Sellers Are Violating Trademarks Owned by the University of Georgia
The case was filed on July 8, 2022, in the Northern District of Georgia with the University of Georgia Athletic Association, Inc. as the plaintiff and is suing over 400 named defendants which include big box clothing retailers, clothing distributors, and online apparel vendors.
A preliminary injunction was filed in this case by the University of Georgia against the defendants, meaning that their accounts on various online marketplaces, including Amazon, are in the process or have been frozen. When this happens, they will not have access to their accounts or any funds associated with those accounts until further notice, or until they retain a firm to hopefully dissolve the injunction as it applies to them.
The Plaintiff’s brand is University of Georgia Trademark UGA, representing the brand party of University of Georgia Athletic Association, Inc. The University of Georgia (UGA) is a public university located in Athens, Georgia, and is one of the oldest public universities in the United States, founded in 1785.
The University of Georgia Athletic Association is the full name of UGA’s athletics department, which oversees the university’s athletic activities, including recruiting, competitions, and ticket and merchandise sales. The merchandise sold by UGA Athletics include T-shirts, sweatshirts, hats, and jerseys in men’s, women’s, and kids’ sizes. UGA apparel can be purchased online through their own athletics website as well as in-store.

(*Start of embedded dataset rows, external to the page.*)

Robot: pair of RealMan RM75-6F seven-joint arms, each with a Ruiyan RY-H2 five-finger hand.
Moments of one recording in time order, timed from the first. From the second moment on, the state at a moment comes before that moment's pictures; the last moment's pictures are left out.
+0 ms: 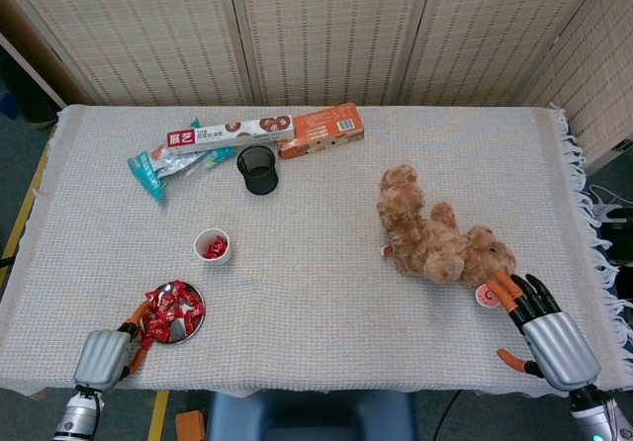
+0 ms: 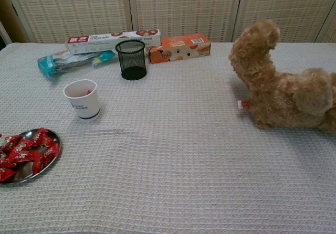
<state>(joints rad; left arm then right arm) -0.11 -1.56 0.09 -1.24 1.50 1.39 0.23 0.08 -1.06 -0.09 -1.64 -1.77 1.49 -0.01</state>
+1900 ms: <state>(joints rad) -0.12 -1.55 0.04 -1.26 1.56 1.43 0.21 0.09 -1.06 -0.08 -1.64 -1.74 1.46 -0.02</state>
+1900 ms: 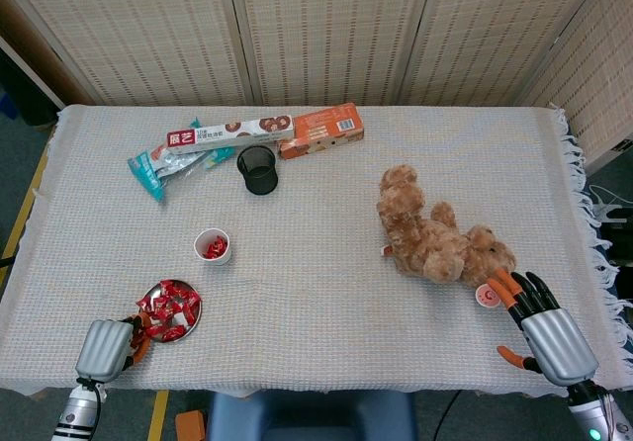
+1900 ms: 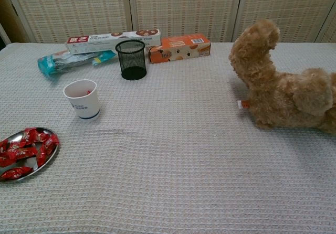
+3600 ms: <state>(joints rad) -0.62 -1.57 -0.27 -1.42 1.19 1.07 0.50 0.10 -1.07 -0.05 -1.65 -1.67 1.44 -0.04</state>
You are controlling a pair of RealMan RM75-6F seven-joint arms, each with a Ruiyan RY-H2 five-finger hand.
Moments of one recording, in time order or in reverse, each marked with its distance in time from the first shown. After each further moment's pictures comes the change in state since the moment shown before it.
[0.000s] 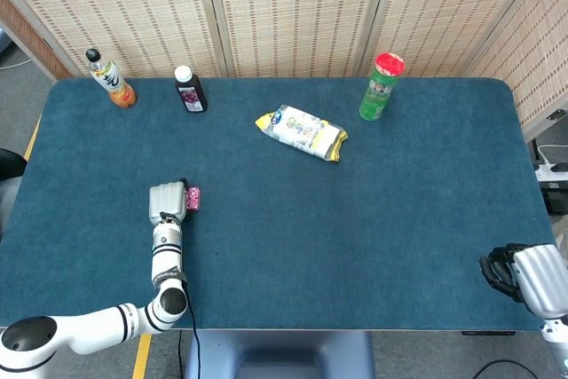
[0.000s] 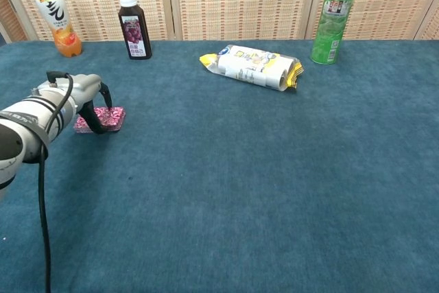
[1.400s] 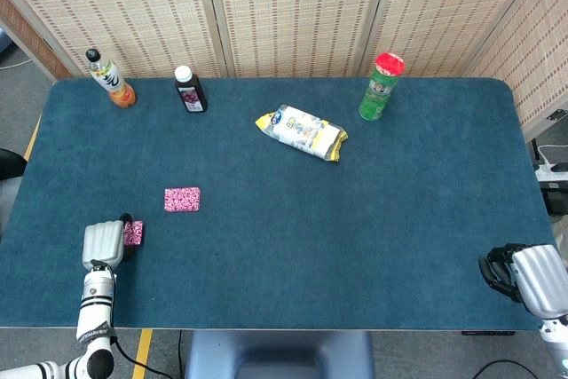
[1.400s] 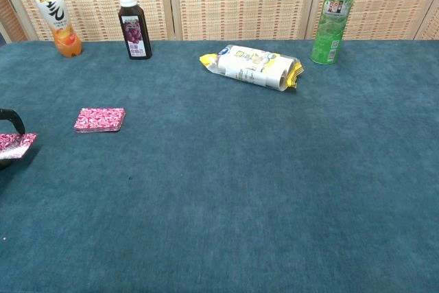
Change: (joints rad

UGA apparel and merchandise can also be found online through various online marketplaces, including Amazon. There are University of Georgia products on Amazon that are officially licensed, including clothes.
Many of the vendors selling UGA merchandise on Amazon, however, are third-party resellers selling unofficially licensed University of Georgia products. There are ten (10) trademarks being disputed in the first court filings, which include the signature University of Georgia letter G logo and variations of the logo, secondary bulldog logos, and the phrases “Between the Hedges,” “Bulldogs,” “Dawgs,” and “How ‘Bout Them Dawgs.” The dates that these trademarks were filed and approved are unknown.
The first count is infringement of a registered trademark, referring to the defendants selling counterfeit products featuring trademarked University of Georgia branding, which can create the potential for confusion or deception for potential consumers. The court filings claim the defendants had knowledge of the trademarks registered by UGA but continued to sell their unlicensed products anyway, causing damages to UGA’s athletics department’s merchandise sales.
The second count is federal unfair competition, meaning that the defendants knowingly violated UGA’s trademarks and sold products which deceived consumers into believing they were officially licensed, again causing damages to UGA.
The third count is common trademark infringement and unfair competition, referring to the combined aforementioned actions of the defendants causing harm to the plaintiff.